Regulatorische Genehmigung und Integrationszeitplan

Der Deal unterliegt weiterhin der regulatorischen Genehmigung in mehreren Jurisdiktionen. Da BVNKs Operationen sich über Großbritannien, die EU und andere Märkte erstrecken, werden Genehmigungen der britischen Financial Conduct Authority und relevanter EU-Regulierungsbehörden erwartet. Rechtsberater des Deals haben angegeben, dass Standard-Prüfungsfristen gelten.

Ob BVNK als unabhängige Tochtergesellschaft operieren oder vollständig in Mastercards bestehende Zahlungsinfrastruktur-Abteilung absorbiert wird, wurde nicht öffentlich bestätigt. Der Ansatz, den Mastercard bei dieser Frage wählt, wird bestimmen, wie schnell die „Connection Layer"-Fähigkeit Produktionsmaßstab erreicht.

Keine konkurrierenden Gebote wurden öffentlich gemeldet, und der Deal scheint durch Standard-M&A-Prozesse zu laufen. CNBCs Berichterstattung über die Übernahme merkte an, dass Mastercard BVNK ansprach und nicht umgekehrt, was darauf hindeutet, dass das Kartennetzwerk Stablecoin-Infrastruktur als strategische Priorität betrachtet und nicht als opportunistischen Kauf.

FAQ: Mastercard, BVNK und die Krypto-Fiat-Brücke

Was ist BVNK und was macht es?

BVNK ist ein krypto-natives Zahlungsinfrastruktur-Unternehmen, das Mehrwährungskonten und Stablecoin-Abwicklungsschienen für Unternehmen bereitstellt. Es ermöglicht Unternehmen und Fintechs, Geld zwischen Kryptowährungsnetzwerken und traditionellen Bankensystemen in Echtzeit zu bewegen.

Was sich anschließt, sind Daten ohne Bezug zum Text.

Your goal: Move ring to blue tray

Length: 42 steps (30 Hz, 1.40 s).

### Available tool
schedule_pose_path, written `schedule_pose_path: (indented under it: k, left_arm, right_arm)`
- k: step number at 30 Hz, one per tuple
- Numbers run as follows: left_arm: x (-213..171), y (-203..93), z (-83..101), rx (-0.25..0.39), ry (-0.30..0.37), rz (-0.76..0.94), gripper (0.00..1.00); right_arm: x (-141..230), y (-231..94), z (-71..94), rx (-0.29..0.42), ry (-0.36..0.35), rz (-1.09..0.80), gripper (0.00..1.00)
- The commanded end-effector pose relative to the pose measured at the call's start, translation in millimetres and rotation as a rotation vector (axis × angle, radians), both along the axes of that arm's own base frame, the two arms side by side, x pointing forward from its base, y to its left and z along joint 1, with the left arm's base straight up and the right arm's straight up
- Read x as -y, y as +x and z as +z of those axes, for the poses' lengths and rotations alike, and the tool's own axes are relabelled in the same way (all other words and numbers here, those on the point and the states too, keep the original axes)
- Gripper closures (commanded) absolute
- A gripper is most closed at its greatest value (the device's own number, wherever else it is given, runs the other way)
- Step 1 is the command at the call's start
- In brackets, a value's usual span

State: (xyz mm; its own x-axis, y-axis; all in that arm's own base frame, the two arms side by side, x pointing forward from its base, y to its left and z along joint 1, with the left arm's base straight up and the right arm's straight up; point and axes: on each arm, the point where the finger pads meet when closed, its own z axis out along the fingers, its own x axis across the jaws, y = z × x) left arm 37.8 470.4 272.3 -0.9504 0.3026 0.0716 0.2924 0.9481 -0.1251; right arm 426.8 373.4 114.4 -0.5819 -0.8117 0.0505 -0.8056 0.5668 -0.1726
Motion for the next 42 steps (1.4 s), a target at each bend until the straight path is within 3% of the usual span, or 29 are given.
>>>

Warum übernimmt Mastercard BVNK?

Mastercard übernimmt BVNK, um eigene Infrastruktur für die Verbindung von On-Chain-Krypto-Zahlungen mit seinen bestehenden Fiat-Zahlungsschienen zu erlangen. Der interne Aufbau gleichwertiger Fähigkeiten würde Jahre der Lizenzierung, Technologieentwicklung und Beziehungsaufbau erfordern, die BVNK bereits abgeschlossen hat.

Was sagte Mizuho über den Mastercard-BVNK-Deal?

Mizuho-Analysten beschrieben die Übernahme als Positionierung von Mastercard zur Verbindungsebene zwischen Krypto und Fiat-Währungen und charakterisierten sie als strukturelles Infrastrukturspiel statt als spekulatives Krypto-Engagement. Das Unternehmen projiziert, dass der Stablecoin-basierte Zahlungsmarkt bis 2028 einen jährlichen Abwicklungswert von 3 Billionen US-Dollar erreichen könnte.

Wann wird die Mastercard-BVNK-Übernahme abgeschlossen?

Der Deal wartet auf regulatorische Genehmigungen von Behörden in Jurisdiktionen, in denen BVNK tätig ist, einschließlich Großbritannien und der EU. Kein spezifisches Abschlussdatum wurde öffentlich bekannt gegeben, aber Standard-M&A-Prüfungsfristen deuten auf einen Prozess hin, der sich über mehrere Monate ab der Ankündigung im März 2026 erstreckt.

Haftungsausschluss: Dieser Artikel dient nur zu Informationszwecken und stellt keine Finanz- oder Anlageberatung dar. Kryptowährungs- und digitale Vermögensmärkte bergen erhebliche Risiken. Führen Sie immer Ihre eigene Recherche durch, bevor Sie Entscheidungen treffen.